Cosa ci sta dicendo un libro sulla Bibbia primo in classifica
mercoledì 15 gennaio 2025

Della Bibbia – il “libro più presente e meno letto” nelle case degli italiani – sappiamo che è alle fondamenta della nostra fede eppure lo trattiamo con sufficienza, quasi fosse un elemento di arredo caro quanto pressoché invisibile. Tanto da accontentarci di una mezza paginetta di lettura domenicale a Messa – per chi ci va –, un estratto che lascia infrequentato l’originale. Questa fruizione porzionata della Scrittura tuttavia non sembra scalfirne la preziosità nella memoria della gente, assai più legata di quel che può sembrare al mondo che la Bibbia ci riporta in vita e rende ancora nostro contemporaneo nella sua sempre sorprendente attualità. Un immaginario religioso presente nella vita di molti italiani benché quasi del tutto ignorato dal discorso pubblico, tra media e cultura. Invece c’è, e chiede nutrimento.

Si va per indizi, beninteso: ma quello che ci offre la classifica dei libri più venduti in Italia nel 2024, in vetta alla quale campeggia Il Dio dei nostri padri. Il grande romanzo della Bibbia, ha qualcosa da dirci. Non sarà l’opera rigorosa di un biblista o di un teologo, d’accordo: ma Aldo Cazzullo che ne è l’autore vi ha speso la sua indubbia arte giornalistica offrendo una versione narrata della Bibbia che ha il non piccolo merito di scarcerarla dall’impolverato scaffale domestico, lasciando che l’eccezionale ricchezza di personaggi e di storie torni a parlarci con tutta la sua capacità di emozionare, coinvolgere, interpellare.

Nella sbalorditiva notizia di un libro sul Dio biblico che primeggia nelle vendite c’è però anche molto di più. Ed è forse il riemergere di quel “riconoscersi credenti” con il quale la ricerca del Censis su «Italiani, fede e Chiesa», del novembre 2024, ha spiazzato quanti pensavano che il “non possiamo non dirci cristiani” fosse ormai consegnato alla storia. Compra e legge una «biografia di Dio» – com’è stato definito il libro di Cazzullo – chi sente di trovare nelle sue pagine un linguaggio e un mondo verso il quale sperimenta interesse e attrazione, forse nostalgia, non certo indifferenza o estraneità.
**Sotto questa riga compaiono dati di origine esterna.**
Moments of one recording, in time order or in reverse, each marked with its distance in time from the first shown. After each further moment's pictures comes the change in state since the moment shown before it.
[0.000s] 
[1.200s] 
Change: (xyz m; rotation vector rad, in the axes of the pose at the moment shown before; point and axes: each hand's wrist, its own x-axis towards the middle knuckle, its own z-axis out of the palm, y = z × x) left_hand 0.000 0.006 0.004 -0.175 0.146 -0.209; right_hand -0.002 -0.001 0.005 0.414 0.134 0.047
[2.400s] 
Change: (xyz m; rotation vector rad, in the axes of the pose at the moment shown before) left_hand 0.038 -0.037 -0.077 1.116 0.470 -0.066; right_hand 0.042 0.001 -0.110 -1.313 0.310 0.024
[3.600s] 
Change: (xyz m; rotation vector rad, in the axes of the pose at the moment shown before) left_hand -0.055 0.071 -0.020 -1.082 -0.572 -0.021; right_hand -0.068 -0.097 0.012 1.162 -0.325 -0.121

Un modo per tornare a dare del tu a un universo che aveva perso di vista. E se lo dona ad altri è perché nel destinatario del libro vede questa stessa “parentela” percepita con nomi, luoghi e vicende che stanno dentro la nostra biografia culturale. Non si tratta di appartenenza religiosa o ecclesiale: per molti che la sperimentano (il 15,3% di “cattolici praticanti”) la Bibbia in quanto tale è ancora un libro che non ha bisogno di mediazioni narrative, e semmai si affidano a navigatori esperti. Il fenomeno editoriale del «Dio dei nostri padri» attinge con ogni probabilità a quella che il Censis ha definito «zona grigia», il 71,1% degli italiani che si sentono a proprio agio nella definizione di “cattolico” anche se poi tutto sembra fermarsi lì. È la vastissima area «in cui Dio non è morto – si legge nella ricerca –, non è irraggiungibile, anzi, è vicino, vivo nelle cose piccole, nelle richieste di aiuto e soprattutto nelle emozioni».

Forse chi è più “praticante” pensa che questo vago “sentirsi cattolici” sia poca cosa, che non basti a dare un senso vero a una vita, che sia persino troppo comodo cavarsela con una autodefinizione religiosa tanto blanda. E tuttavia dentro questa maggioranza religiosamente silenziosa «c’è ancora devozione e rispetto per alcuni simboli della fede, sentimenti religiosi non superficiali, voglia di comunità, di identità e di una morale non prescrittiva ma che almeno indichi un’uscita dall’autodeterminazione». Chissà che anche solo un libro di successo basti ad accendere una luce capace di portare lontano.